En este punto, el gobierno lanza sus cartas más fuertes. El director jurídico de la Cancillería, Claudio Troncoso, explica que en la Convención de Viena - que fue aprobada por Chile- se establece una norma muy clara: "el derecho interno no puede ser justificativo para que el Estado incumpla sus obligaciones internacionales".

Otro precepto importante - señala Troncoso- se halla en el artículo V, número 2 de la Constitución, que otorga rango constitucional a los tratados internacionales.

La espada y la pared

Lo claro es que este acuerdo pone al gobierno en una situación bastante complicada.

Por una parte, se debe considerar lo difícil que será asumir una postura definida frente al convenio a causa de la presión que ejercen los empresarios - que urgen por una solución- y la comunidad internacional, que cada vez asume con más fuerza la causa de los Derechos Humanos de los pueblos indígenas.

A pesar de lo anterior, en la Cancillería descartan que la solución que se plantee pueda ser conflictiva, ya que, según aclara Troncoso, "aquí los empresarios ni ningún sector puede sentirse atacado ni vulnerado por llegar a una conclusión que se ciña completamente a la legalidad vigente".

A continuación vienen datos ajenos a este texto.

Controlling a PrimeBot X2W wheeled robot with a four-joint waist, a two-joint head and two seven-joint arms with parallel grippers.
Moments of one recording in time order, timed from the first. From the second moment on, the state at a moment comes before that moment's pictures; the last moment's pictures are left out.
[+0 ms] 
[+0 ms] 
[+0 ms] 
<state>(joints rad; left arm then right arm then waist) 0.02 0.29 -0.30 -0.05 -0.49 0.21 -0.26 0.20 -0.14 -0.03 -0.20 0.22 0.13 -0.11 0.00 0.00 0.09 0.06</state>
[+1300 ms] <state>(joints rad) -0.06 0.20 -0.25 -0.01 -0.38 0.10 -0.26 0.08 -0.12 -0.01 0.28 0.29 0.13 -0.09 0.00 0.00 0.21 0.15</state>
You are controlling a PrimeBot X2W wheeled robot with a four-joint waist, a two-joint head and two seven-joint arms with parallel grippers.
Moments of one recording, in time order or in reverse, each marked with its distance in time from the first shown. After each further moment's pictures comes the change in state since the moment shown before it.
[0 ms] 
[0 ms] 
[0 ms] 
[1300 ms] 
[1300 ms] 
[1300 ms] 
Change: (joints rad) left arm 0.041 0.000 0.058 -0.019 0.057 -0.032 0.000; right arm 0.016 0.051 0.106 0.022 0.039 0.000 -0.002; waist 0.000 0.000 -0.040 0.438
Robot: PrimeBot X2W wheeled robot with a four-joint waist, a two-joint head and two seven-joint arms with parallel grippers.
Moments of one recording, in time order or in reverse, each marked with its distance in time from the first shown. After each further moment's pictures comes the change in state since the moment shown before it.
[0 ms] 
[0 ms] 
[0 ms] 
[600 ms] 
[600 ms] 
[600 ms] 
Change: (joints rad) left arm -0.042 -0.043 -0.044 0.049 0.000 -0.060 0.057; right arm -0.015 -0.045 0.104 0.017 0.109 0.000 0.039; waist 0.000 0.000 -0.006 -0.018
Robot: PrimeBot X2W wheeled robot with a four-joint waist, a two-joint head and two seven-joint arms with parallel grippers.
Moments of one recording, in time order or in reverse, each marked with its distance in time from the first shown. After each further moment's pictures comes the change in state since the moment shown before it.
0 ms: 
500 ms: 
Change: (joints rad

Por otra parte, el werkén José Naín no descarta que luego de este paso dado en la CIDH envíen otros casos para su revisión: "hay situaciones complejas como el caso de Ralco, que jurídicamente no se ha agotado en el país, puede ser el próximo paso además hay otros conflictos que vendrán con megaproyectos que se quieren impulsar en el territorio mapuche", advierte.

Pero hoy se aplica más que nunca aquello de que es imposible estar bien con Dios y con el diablo.

Si el gobierno llevara a la práctica un acuerdo dadivoso con los mapuches, impulsará aún más la bola de dificultades que ven correr frente a sus ojos los empresarios a la hora de invertir en la zona del conflicto.

Además, no es un secreto que amenazan seriamente con erradicar sus inversiones de un lugar que no les ofrece garantías.

Incluso, algunos dirigentes empresariales han manifestado su desacuerdo con que la CIDH modifique la condición de los mapuches acusados, pues consideran insólito que además de eximirlos de responsabilidad penal, sean compensados y que se están transgrediendo juicios ejecutoriados en Chile.

Aunque compensando a los mapuches Chile mantendría una imagen respetable frente a la comunidad internacional, no se debe olvidar el equilibrio in-terno.

Existen ahora dos caminos: que se pacte un modo de reparación en el plazo convenido o que el caso pueda derivar a la Corte Interamericana, lo que obligaría al gobierno a acatar el fallo de este tribunal.

Este hecho dejaría en mejor pie a los mapuches, ya que en situaciones similares dirimidas en esta corte las sentencias han sido más favorables para los indígenas.

Así ocurrió cuando en un caso contra el Estado paraguayo se dictaminó que éste debía comprar tres millones de hectáreas para los aborígenes.

En este momento, todo apunta a que Chile tiene el deber de "caballero" de asumir el fallo de la CIDH. Después de todo, la comunidad internacional no vería con buenos ojos que se falte a un compromiso adquirido con anterioridad y, mucho menos, que luego de que se reconociera un proceso indebido contra los 144 mapuche, quedara en el limbo una reparación.

Además, el debate sobre la competencia de los tribunales internacionales sigue vigente.